Instructions to follow
Print the data that follows, exactly and completely.

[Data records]
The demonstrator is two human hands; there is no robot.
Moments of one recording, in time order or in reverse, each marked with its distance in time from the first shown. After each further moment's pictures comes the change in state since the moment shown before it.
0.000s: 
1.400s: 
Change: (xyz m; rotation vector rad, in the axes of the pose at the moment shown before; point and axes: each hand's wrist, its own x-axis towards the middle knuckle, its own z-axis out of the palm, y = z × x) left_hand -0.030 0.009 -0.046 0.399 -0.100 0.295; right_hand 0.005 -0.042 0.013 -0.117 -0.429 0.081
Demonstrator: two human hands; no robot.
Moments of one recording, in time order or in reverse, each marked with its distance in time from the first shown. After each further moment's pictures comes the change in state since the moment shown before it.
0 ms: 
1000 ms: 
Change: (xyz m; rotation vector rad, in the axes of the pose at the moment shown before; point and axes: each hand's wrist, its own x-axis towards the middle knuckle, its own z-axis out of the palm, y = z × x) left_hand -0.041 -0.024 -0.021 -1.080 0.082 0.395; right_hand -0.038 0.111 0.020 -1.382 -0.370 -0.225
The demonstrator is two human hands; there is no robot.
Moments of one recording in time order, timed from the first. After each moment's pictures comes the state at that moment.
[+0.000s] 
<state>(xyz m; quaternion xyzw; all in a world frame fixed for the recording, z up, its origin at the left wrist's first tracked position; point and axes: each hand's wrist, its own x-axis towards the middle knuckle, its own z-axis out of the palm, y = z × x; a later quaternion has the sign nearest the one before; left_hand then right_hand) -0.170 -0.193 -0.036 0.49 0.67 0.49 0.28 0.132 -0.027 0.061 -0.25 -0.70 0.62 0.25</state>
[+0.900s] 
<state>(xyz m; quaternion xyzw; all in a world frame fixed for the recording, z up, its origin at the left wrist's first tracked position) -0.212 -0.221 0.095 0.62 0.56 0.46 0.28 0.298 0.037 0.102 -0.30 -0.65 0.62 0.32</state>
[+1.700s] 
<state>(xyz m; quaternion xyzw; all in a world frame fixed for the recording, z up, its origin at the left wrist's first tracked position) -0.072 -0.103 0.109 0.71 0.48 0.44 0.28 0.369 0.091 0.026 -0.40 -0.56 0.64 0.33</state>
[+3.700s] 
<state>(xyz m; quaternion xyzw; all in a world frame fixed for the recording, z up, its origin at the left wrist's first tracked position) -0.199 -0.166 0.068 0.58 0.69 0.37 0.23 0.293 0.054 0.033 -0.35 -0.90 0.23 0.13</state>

Solution to this problem
The demonstrator is two human hands; there is no robot.
Moments of one recording, in time order or in reverse, each marked with its distance in time from the first shown. After each further moment's pictures comes the change in state since the moment shown before it.
0.000s: 
1.400s: 
Change: (xyz m; rotation vector rad, in the axes of the pose at the moment shown before; point and axes: each hand's wrist, its own x-axis towards the middle knuckle, its own z-axis out of the palm, y = z × x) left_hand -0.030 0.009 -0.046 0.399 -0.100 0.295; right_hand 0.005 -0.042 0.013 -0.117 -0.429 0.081
Demonstrator: two human hands; no robot.
Moments of one recording, in time order or in reverse, each marked with its distance in time from the first shown. After each further moment's pictures comes the change in state since the moment shown before it.
0 ms: 
1000 ms: 
Change: (xyz m; rotation vector rad, in the axes of the pose at the moment shown before; point and axes: each hand's wrist, its own x-axis towards the middle knuckle, its own z-axis out of the palm, y = z × x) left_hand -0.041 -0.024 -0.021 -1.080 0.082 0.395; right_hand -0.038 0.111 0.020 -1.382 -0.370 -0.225
The demonstrator is two human hands; there is no robot.
Moments of one recording in time order, timed from the first. After each moment's pictures comes the state at that moment.
[+0.000s] 
<state>(xyz m; quaternion xyzw; all in a world frame fixed for the recording, z up, its origin at the left wrist's first tracked position; point and axes: each hand's wrist, its own x-axis towards the middle knuckle, its own z-axis out of the palm, y = z × x; a later quaternion has the sign nearest the one before; left_hand then right_hand) -0.170 -0.193 -0.036 0.49 0.67 0.49 0.28 0.132 -0.027 0.061 -0.25 -0.70 0.62 0.25</state>
[+0.900s] 
<state>(xyz m; quaternion xyzw; all in a world frame fixed for the recording, z up, its origin at the left wrist's first tracked position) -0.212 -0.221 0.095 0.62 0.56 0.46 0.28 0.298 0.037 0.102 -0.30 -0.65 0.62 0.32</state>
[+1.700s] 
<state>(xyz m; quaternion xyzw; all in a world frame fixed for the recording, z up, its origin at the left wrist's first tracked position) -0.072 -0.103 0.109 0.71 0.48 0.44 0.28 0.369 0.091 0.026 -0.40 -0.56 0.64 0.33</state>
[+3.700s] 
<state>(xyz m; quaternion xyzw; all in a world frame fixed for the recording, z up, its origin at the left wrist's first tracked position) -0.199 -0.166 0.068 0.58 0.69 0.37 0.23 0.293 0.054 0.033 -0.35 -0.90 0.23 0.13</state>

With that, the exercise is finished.